• [Information supplied]
▬▬▬▬▬▬▬▬▬▬
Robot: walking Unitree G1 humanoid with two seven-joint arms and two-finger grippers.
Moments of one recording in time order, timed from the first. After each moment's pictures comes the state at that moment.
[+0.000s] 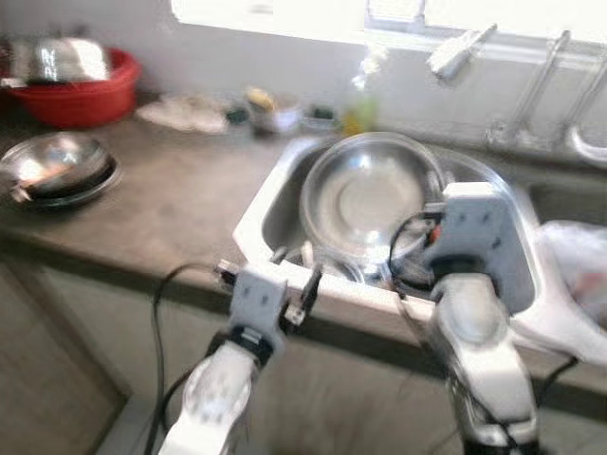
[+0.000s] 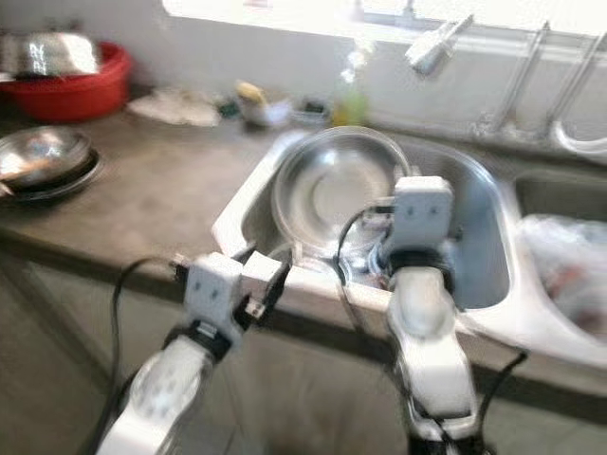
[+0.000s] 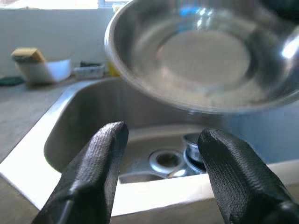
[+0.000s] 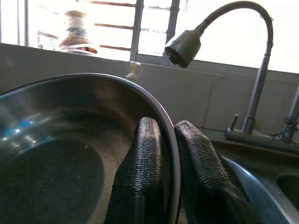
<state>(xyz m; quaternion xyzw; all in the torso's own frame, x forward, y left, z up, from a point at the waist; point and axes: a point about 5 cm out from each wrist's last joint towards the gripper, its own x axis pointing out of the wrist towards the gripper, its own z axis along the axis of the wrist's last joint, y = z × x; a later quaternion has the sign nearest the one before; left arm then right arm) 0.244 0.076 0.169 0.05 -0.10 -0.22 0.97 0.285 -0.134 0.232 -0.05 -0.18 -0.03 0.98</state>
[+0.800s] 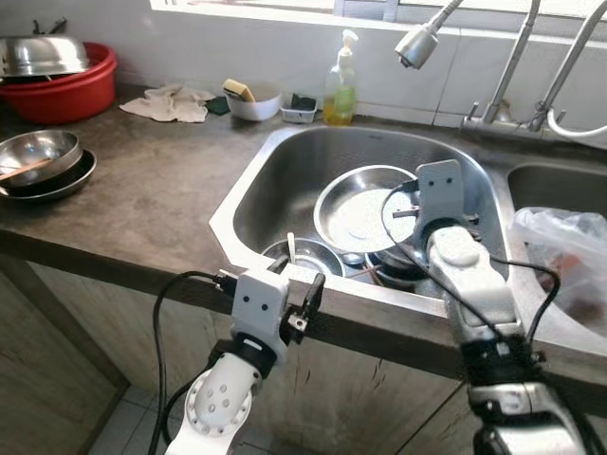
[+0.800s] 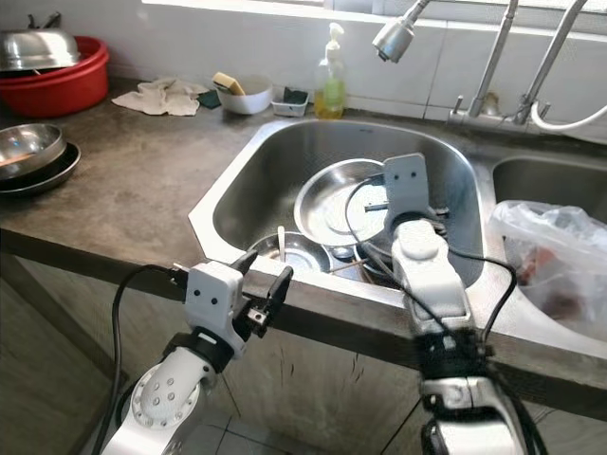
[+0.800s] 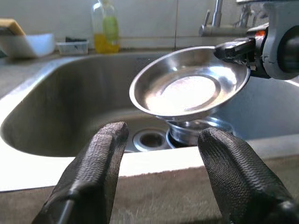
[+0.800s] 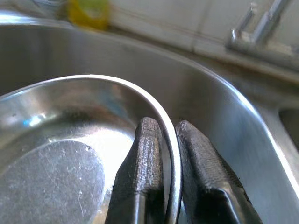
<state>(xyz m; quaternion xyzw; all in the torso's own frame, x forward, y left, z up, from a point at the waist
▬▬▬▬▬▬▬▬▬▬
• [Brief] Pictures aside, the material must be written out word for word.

• [Solution below]
Robot: walking Unitree G1 humanoid with two seven-joint arms and two-finger grippers.
Moments of one recording in time order, timed from the first. After each moment's pictures comes the state at that moment.
[+0.000s] 
[+0.000s] 
[+0.000s] 
[+0.000s] 
<state>(xyz m; quaternion xyzw; all in the torso's own frame, x forward, y left, z up, from a point at the waist; point and axes: a point about 5 cm out from each wrist's last joint towards the gripper, its own x axis pointing out of the wrist towards the gripper, its own z axis along the axis of the wrist's last joint, y = z × x; a later quaternion has the sign nearest the one before; left arm then right arm) 0.244 0.076 0.169 0.05 -0.10 -0.22 0.97 0.285 -0.134 0.232 -0.05 -0.18 -0.03 0.98</state>
[+0.800s] 
[+0.800s] 
[+0.800s] 
[+0.800s] 
<state>(xyz m; quaternion xyzw; all in the torso's own frame, x forward, y left, z up, from a point at the waist

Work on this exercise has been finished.